- What you are asked to do -
Return the lines below that contain the word "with".

BEGIN Given material

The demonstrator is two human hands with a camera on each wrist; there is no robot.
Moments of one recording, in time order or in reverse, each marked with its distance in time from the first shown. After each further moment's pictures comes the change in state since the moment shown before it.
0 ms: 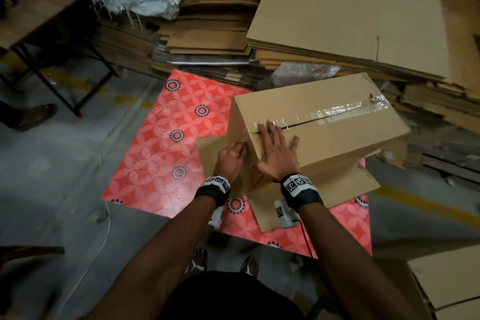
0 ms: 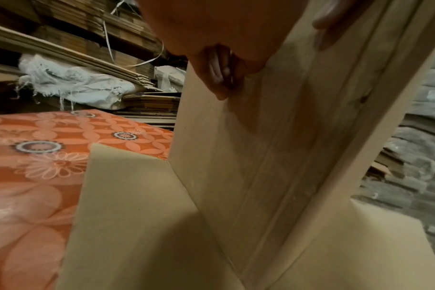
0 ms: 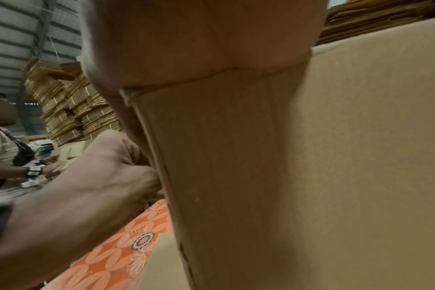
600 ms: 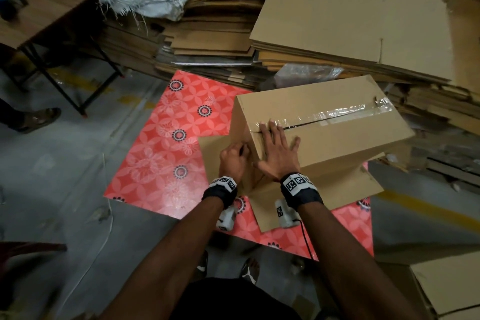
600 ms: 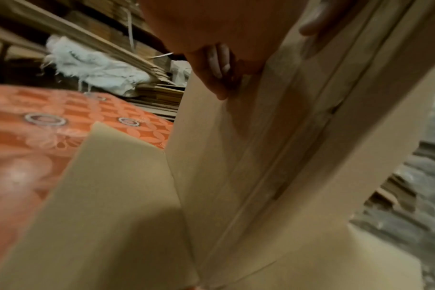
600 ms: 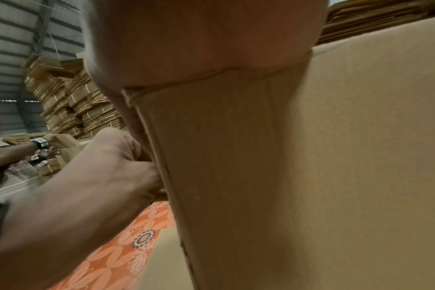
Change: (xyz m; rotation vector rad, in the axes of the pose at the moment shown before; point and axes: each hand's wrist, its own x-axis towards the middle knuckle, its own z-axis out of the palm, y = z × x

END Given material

- Written answer -
The demonstrator is two human hands with a camera on each wrist; there is no robot.
Moments of one recording, in time order or in reverse, each marked with its distance in time from the first shown. After each further moment's pictures comes the change in state since the moment shown before it.

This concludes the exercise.